■ **Problem to solve**: Show every line in the entries below where the word "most" appears.
== Segment start ==
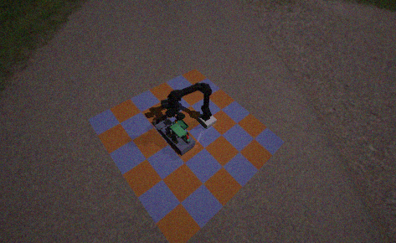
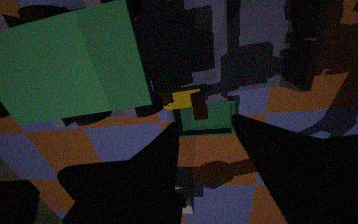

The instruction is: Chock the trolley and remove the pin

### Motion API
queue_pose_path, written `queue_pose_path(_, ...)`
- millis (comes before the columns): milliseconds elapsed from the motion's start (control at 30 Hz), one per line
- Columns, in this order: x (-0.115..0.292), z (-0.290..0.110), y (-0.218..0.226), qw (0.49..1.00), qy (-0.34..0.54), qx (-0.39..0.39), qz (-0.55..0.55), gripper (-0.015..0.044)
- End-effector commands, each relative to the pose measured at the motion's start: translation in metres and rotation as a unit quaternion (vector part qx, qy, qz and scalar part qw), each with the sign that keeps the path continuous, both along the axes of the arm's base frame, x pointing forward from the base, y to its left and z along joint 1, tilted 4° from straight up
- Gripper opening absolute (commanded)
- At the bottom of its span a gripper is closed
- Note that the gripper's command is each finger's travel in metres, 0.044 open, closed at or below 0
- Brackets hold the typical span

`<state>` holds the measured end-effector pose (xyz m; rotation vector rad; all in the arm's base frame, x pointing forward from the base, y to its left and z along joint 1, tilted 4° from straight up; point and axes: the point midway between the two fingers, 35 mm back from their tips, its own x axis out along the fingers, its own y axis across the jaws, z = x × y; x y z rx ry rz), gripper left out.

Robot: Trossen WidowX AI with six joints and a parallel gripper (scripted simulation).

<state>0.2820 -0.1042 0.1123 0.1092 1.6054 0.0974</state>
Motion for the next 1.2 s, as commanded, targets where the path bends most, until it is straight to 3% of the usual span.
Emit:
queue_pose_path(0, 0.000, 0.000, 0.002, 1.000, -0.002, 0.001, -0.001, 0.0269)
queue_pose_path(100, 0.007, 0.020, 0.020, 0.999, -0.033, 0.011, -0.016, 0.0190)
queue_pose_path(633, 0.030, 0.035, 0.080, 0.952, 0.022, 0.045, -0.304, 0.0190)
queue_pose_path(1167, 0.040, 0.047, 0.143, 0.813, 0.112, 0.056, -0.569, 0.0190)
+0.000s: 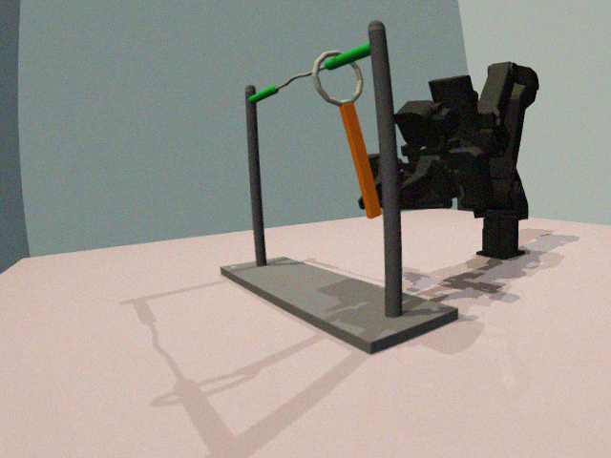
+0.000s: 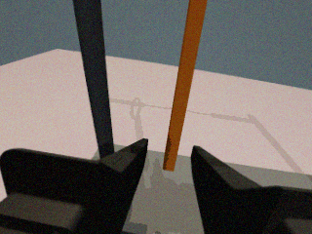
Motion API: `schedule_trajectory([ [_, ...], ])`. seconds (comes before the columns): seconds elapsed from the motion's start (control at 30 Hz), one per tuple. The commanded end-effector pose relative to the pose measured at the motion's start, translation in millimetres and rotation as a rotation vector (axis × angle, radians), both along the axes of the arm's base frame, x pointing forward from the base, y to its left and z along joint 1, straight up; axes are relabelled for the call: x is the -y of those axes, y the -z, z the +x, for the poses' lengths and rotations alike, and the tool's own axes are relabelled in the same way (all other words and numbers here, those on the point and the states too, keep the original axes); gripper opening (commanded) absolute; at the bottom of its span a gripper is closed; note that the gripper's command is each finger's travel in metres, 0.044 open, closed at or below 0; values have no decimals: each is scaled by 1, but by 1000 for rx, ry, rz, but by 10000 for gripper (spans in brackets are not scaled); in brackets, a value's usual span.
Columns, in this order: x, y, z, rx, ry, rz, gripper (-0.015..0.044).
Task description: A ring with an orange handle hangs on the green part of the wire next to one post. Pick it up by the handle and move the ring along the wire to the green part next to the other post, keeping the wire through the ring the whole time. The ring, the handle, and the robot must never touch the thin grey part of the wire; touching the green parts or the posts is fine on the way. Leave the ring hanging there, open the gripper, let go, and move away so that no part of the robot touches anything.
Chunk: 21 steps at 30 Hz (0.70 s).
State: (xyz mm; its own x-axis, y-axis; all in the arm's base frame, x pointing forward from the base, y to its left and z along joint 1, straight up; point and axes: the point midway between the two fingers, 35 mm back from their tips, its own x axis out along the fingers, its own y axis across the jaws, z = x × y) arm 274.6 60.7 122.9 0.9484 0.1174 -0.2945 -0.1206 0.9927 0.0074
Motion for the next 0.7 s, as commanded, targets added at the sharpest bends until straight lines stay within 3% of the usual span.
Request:
schedule_trajectory([
  [0.0,1,-1,-7,-4,4,1,160],
  [0.67,5,-4,-28,-5,6,2,160],
])
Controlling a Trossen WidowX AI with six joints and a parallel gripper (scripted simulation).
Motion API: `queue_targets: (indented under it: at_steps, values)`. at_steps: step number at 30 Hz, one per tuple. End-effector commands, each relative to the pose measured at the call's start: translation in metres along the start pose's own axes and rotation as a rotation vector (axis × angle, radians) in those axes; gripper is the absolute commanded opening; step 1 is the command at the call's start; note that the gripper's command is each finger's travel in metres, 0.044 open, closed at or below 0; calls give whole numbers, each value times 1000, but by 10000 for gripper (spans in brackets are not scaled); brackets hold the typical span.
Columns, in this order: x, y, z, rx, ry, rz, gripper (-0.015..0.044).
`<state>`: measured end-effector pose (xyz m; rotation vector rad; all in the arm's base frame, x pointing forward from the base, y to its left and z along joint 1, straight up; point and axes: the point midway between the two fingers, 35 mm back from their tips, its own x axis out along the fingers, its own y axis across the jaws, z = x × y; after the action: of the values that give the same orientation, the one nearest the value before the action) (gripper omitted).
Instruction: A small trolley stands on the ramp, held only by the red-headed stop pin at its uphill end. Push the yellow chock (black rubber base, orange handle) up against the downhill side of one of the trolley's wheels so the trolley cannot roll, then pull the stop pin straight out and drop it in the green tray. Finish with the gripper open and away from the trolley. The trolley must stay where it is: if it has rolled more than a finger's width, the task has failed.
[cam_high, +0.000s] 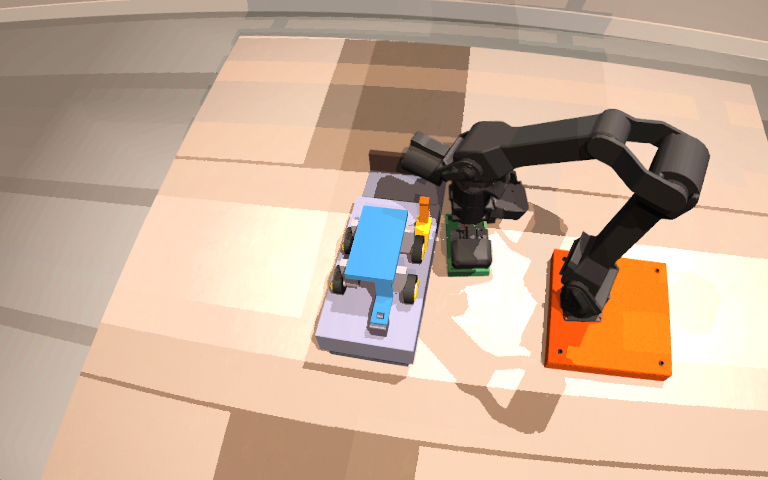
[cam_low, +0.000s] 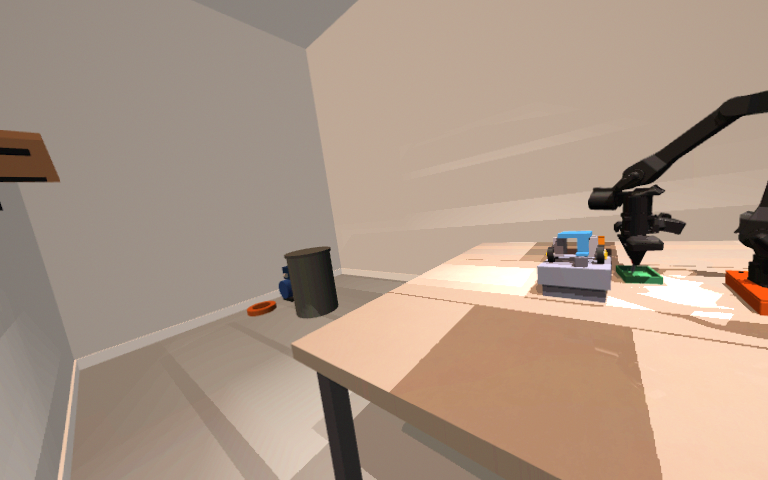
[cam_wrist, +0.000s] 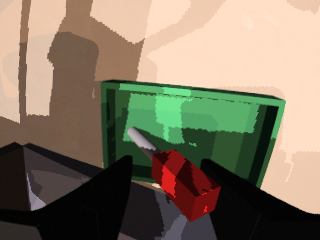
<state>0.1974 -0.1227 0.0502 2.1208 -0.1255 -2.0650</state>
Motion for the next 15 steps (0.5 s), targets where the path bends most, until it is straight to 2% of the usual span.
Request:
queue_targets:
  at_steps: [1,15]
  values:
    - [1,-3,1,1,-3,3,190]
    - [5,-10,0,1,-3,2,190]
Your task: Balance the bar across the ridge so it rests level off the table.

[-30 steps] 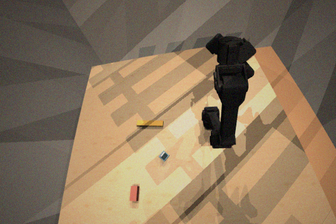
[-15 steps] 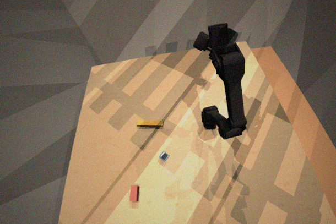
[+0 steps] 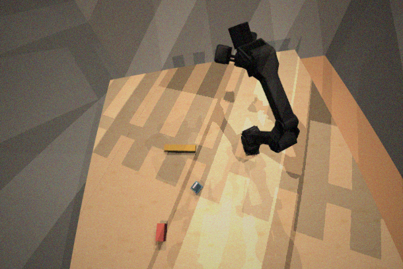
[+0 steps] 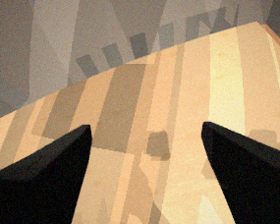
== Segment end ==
■ **Completed exercise**:
Motion for the next 1.2 s, as commanded, targets where the path bends most, until it is straight to 3% of the usual span.
Motion for the next 15 steps (0.5 s), targets where the path bends most, until it is straight to 2% of the usual span.

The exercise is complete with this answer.